» **ASSIGNMENT**
Please count the lines in the material below that include "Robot". Reply with the number alone.

» **SUPPLIED RECORDS**
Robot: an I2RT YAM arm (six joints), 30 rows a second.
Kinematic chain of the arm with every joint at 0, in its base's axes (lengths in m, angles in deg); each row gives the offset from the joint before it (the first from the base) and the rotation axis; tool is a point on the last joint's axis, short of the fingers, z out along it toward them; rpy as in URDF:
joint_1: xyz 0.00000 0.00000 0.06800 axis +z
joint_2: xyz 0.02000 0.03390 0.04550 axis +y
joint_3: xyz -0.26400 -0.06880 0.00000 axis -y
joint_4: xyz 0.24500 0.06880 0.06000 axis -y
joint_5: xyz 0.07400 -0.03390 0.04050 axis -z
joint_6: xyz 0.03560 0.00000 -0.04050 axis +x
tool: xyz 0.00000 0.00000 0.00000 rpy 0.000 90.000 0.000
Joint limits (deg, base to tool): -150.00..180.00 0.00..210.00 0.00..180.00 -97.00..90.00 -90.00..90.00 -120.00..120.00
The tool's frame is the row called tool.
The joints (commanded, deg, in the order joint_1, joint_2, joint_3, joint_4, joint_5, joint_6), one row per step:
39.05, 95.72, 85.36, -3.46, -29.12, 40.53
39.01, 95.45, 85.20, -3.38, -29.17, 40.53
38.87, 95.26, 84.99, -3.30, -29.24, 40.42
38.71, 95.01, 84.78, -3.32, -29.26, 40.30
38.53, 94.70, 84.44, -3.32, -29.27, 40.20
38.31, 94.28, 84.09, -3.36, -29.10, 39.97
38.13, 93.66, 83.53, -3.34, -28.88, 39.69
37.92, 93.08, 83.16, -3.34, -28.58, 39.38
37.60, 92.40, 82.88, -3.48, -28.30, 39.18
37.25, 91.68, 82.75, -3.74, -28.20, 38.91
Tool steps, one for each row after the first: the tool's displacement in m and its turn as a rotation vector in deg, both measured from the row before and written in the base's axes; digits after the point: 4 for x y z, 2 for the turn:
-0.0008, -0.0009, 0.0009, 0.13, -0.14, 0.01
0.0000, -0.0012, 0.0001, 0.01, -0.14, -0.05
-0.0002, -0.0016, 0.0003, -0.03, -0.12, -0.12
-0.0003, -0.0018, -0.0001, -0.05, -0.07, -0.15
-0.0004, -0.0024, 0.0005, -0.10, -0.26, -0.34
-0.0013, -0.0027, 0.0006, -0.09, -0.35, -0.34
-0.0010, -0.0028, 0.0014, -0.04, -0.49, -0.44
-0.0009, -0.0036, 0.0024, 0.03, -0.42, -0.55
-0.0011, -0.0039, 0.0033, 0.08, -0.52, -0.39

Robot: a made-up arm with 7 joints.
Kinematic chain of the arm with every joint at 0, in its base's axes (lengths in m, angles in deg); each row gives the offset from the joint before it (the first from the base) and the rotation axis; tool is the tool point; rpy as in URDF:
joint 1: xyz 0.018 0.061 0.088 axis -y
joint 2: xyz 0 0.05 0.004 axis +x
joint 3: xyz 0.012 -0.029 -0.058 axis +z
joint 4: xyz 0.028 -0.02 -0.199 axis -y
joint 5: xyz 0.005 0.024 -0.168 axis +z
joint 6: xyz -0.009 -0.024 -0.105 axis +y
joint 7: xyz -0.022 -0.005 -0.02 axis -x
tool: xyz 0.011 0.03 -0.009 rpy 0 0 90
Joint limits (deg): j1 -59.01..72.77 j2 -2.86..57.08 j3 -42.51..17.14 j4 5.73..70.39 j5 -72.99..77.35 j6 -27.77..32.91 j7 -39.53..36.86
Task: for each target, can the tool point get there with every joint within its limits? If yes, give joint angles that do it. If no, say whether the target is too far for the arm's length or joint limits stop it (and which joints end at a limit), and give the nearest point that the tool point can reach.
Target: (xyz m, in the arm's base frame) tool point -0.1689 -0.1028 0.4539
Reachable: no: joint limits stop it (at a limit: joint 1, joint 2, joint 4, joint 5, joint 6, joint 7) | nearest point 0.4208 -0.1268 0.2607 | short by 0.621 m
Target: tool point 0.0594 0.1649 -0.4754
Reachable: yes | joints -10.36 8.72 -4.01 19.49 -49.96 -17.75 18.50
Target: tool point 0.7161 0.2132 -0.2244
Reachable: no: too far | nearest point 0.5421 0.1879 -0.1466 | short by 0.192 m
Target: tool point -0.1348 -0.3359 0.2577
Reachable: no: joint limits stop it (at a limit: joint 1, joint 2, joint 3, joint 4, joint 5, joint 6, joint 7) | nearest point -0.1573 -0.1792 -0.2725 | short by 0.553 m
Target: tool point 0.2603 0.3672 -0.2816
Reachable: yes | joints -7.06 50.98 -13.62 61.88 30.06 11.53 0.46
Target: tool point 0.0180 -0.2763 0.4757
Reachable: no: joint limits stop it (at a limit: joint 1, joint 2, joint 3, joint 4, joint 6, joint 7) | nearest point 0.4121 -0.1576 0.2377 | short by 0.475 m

» **FINISHED TASK**
2